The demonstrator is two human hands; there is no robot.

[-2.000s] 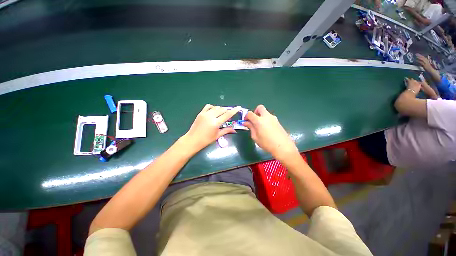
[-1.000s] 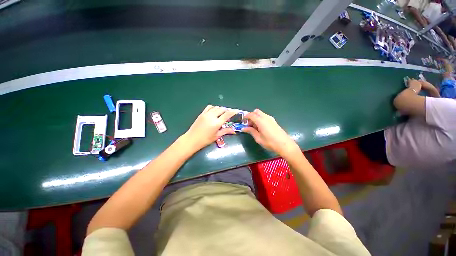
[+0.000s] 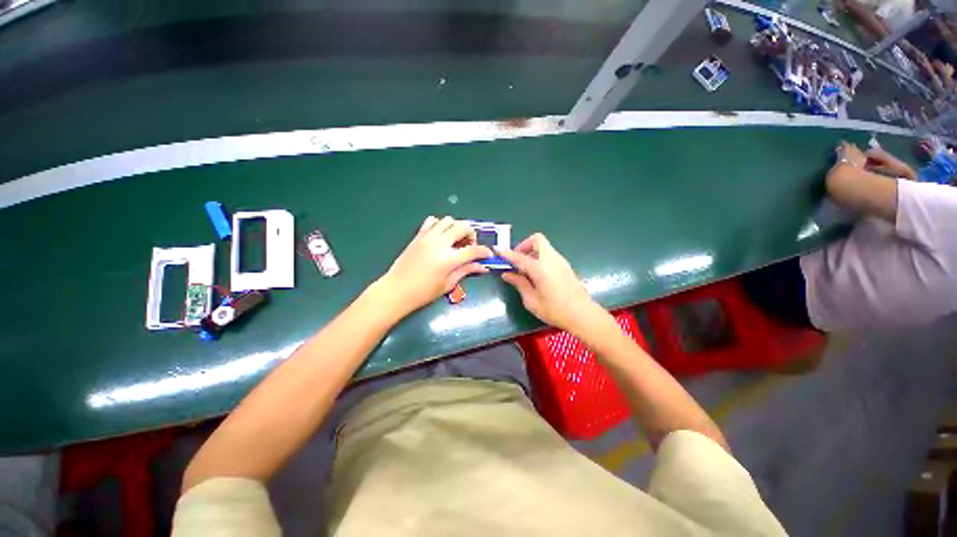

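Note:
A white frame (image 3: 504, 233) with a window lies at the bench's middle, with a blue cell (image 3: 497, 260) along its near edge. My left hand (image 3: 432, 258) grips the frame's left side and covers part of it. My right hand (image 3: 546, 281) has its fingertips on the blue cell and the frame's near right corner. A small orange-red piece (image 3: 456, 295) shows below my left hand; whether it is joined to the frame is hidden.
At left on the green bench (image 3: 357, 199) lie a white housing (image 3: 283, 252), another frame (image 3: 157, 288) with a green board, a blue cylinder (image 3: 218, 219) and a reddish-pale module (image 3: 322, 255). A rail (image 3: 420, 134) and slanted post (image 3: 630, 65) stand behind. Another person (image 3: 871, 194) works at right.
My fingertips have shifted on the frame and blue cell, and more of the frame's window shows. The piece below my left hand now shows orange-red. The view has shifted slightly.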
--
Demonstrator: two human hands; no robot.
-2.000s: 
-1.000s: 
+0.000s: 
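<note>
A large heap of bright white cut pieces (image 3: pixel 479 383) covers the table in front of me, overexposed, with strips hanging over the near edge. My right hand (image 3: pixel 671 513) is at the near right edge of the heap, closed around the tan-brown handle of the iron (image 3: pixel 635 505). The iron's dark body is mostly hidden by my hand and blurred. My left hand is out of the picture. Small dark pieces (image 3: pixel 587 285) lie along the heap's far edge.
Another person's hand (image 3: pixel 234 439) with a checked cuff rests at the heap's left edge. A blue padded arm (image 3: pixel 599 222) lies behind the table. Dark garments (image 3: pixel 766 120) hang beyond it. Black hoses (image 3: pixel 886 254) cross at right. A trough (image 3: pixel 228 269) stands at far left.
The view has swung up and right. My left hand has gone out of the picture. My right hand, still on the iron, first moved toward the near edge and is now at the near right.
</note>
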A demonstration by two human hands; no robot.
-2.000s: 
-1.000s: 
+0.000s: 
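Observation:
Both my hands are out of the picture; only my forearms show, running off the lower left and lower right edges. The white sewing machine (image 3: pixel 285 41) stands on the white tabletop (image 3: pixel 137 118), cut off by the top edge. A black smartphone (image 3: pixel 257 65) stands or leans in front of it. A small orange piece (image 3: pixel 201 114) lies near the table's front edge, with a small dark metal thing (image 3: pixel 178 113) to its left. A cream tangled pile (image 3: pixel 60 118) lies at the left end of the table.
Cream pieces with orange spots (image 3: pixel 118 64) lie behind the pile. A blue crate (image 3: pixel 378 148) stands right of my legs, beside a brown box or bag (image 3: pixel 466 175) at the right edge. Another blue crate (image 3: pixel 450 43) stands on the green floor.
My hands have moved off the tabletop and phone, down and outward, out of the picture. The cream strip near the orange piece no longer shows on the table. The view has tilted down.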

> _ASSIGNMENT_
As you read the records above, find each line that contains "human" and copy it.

> _RESPONSE TO THE TASK_
The demonstrator is two human hands; there is no robot.
Demonstrator: two human hands; no robot.
A demonstration by two human hands; no robot.

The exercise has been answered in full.